### Work to be completed
Would you give the listing back word for word once its pictures are removed?

### Information supplied
--- START ---
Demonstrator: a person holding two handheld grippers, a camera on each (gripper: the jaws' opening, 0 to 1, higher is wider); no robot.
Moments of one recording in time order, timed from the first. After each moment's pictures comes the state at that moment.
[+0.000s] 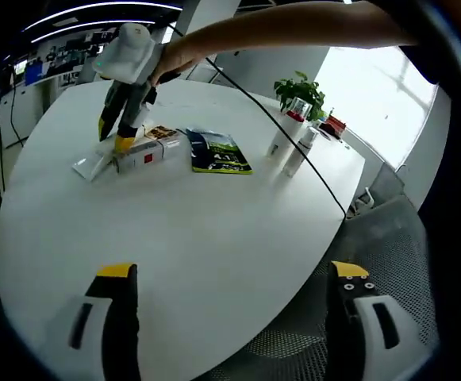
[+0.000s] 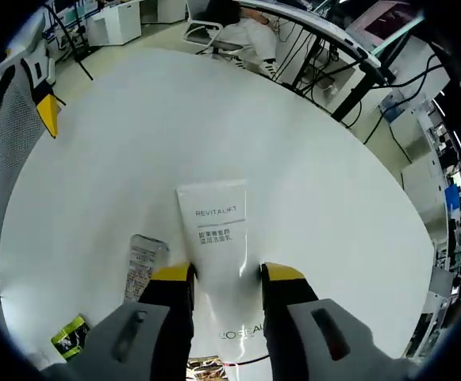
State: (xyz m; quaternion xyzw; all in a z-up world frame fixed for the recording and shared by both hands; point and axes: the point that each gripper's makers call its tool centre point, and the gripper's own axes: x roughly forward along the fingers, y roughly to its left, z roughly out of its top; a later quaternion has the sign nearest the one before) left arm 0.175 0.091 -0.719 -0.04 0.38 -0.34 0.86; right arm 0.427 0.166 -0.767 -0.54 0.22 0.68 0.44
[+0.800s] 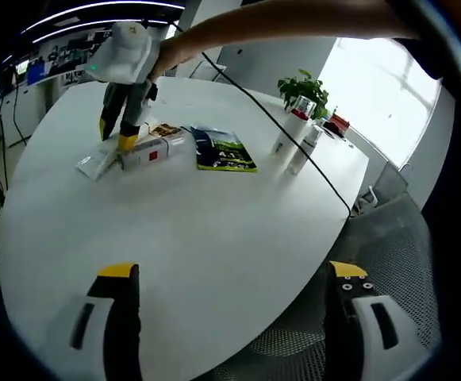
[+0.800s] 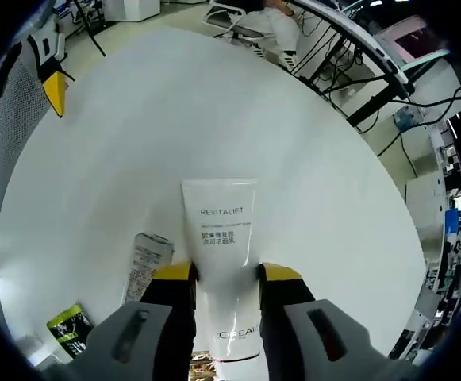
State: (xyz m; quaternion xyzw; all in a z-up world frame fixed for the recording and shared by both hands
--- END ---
### Output of the task
Demonstrator: a person holding two handheld grippers, a camera on each (gripper: the jaws' opening, 0 to 1, higher is wider); no robot.
Moments of one recording in time order, timed from the first. After each moment's pictures comes the state at that moment.
[+0.000s] 
[+0.000s] 
State: (xyz m; quaternion xyzw; all in a z-up world frame fixed for the recording and shared by both hands; point and axes: the point that each gripper's makers call its tool centre point, and the gripper's own axes: x roughly forward along the fingers, y roughly to its left, z roughly out of its top; a later quaternion has the sign nearest the one before) left arm 0.175 0.091 -0.719 -0.04 0.38 -0.34 0.86; right arm 0.427 0.166 -0.767 -0.54 0.22 0.68 0.44
[+0.800s] 
[+0.800s] 
State: (xyz m; quaternion xyzw; all in a z-up world frame fixed for the recording and shared by both hands

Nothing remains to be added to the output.